Irene Hays said telling staff, over two separate Zoom calls – one for 344 trainee travel consultants, and one for the 534 members of foreign exchange staff affected – was “really hard”.

She described the situation as a “tragedy” for the business, which has never made more than 10 redundancies in one go in its 40-year history.

John Hays explained that trainee consultants were part of the consultation ahead of experienced agents because many had not had chance to complete their training.

He added: “We didn’t have enough staff after we took on Thomas Cook. We took on people for our Travel Academy programme from January, before the crisis, and these people haven’t yet completed their training.

“In the current circumstances, we want the most experienced travel consultants available to look after our customers.”

He explained that the lack of immediate demand for this summer – particularly after the government advised against all but essential travel to Spain – had hampered demand for foreign exchange, and noted that many experiences Hays agents are trained to fill in on that position.

“Obviously less people are travelling,” said Hays. “So our foreign exchange figures are currently very low, a fraction of normal levels.”

Asked if staff may be re-employed when demand returns, he said: “We very much have an open door. These people have done nothing wrong. It’s just this unfortunate, awful time. We would always leave the door open [for staff to return].”

Asked about the likelihood of job shares or part time roles to save jobs, Hays said “the point of this consultation is to look at all of those things”. “We will keep our options open,” he added.

Plans to open a Glasgow office to service its in-house tour operator are also still in the pipeline. Irene Hays said: “Lockdown gave us an opportunity to look at the Hays Travel business model, and we have had fundamental success with our Piece of Mind Guarantee, which gave us food for thought in terms of which parts of the business we would like to grow in the future.”

The Hays defended the recruitment drive they launched in June, despite launching the consultation within two months, and said discussion over potential shops closures was “not part of this consultation”.
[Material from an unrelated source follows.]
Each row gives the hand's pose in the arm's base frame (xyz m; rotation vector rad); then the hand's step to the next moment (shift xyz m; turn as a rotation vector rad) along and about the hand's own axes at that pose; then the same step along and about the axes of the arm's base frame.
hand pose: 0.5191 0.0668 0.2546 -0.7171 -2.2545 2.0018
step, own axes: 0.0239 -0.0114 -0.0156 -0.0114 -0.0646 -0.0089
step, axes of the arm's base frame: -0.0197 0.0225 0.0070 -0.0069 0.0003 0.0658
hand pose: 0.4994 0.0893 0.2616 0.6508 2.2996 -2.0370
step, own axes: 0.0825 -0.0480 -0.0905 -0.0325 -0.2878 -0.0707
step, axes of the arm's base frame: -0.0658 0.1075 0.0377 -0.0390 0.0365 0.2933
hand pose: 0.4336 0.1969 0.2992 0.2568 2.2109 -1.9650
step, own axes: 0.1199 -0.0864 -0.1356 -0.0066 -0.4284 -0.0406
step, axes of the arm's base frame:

Irene Hays reiterated that the government’s decision to advice against all but essential travel to Spain and enforce quarantine on returning Brits led to the cuts.

“It’s a tragedy,” she said. “When they opened the air bridges [on July 11], there was a surprising number of people wanting to go on holiday this summer. We saw a sense of progression before it got to that Saturday [July 25, when the government changed its advice for Spain]. It was nowhere near our targets, or in comparison to last year, but it was steadily improving – especially for new bookings.”

Hays reiterated that the consultation does not include apprentices, experienced travel consultants, or head office staff.